The lines from the top of the listing through the one containing "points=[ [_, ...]" are to be retyped exactly, with no other lines.

*** Information supplied Section Begins ***

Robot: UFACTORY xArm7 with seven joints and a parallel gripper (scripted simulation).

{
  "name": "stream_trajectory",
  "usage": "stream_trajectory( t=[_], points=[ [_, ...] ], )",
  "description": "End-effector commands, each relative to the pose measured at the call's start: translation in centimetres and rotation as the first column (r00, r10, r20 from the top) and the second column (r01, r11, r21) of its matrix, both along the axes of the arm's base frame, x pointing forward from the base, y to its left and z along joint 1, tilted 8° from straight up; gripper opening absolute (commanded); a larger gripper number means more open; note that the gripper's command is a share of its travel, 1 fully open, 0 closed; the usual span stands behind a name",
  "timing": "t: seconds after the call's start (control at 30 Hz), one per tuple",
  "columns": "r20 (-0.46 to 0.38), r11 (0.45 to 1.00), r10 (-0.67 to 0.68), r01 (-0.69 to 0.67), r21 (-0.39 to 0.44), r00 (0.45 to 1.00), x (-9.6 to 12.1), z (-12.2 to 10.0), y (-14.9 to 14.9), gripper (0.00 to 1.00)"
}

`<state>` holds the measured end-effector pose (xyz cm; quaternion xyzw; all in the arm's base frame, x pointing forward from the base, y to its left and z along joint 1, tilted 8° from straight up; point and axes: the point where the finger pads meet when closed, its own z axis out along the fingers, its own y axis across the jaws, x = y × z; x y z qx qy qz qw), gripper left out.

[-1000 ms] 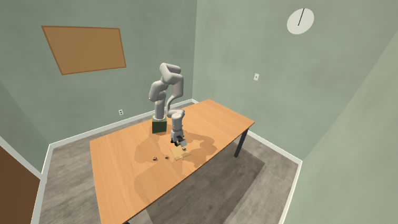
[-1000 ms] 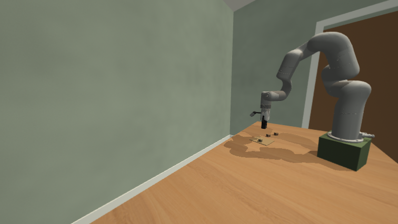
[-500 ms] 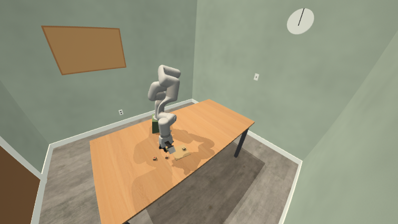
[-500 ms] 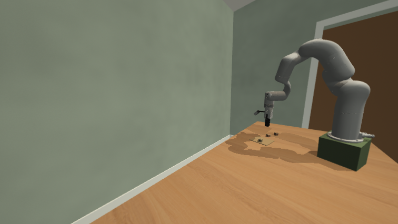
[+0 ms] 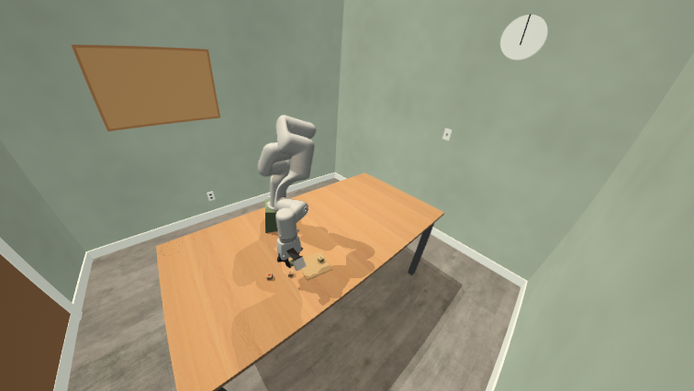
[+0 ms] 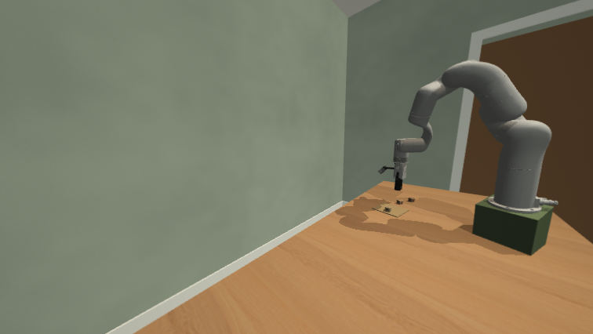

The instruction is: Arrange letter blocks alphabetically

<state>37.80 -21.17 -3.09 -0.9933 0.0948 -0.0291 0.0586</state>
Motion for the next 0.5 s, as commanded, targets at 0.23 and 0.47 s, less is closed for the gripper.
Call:
stream_trajectory(
  t=[0.23,0.47],
  points=[
    [0.005,1.000,-0.001,0.001,-0.002,1.000,0.4,-3.6,0.3,0.21],
    [0.005,1.000,-0.001,0.001,-0.002,1.000,0.7,-6.8,0.6,0.21]
  ],
)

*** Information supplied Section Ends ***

● **Task solution**
Robot: UFACTORY xArm7 with seven joints and a parallel gripper (scripted simulation).

{
  "name": "stream_trajectory",
  "usage": "stream_trajectory( t=[_], points=[ [_, ...] ], )",

The required response has been given in full.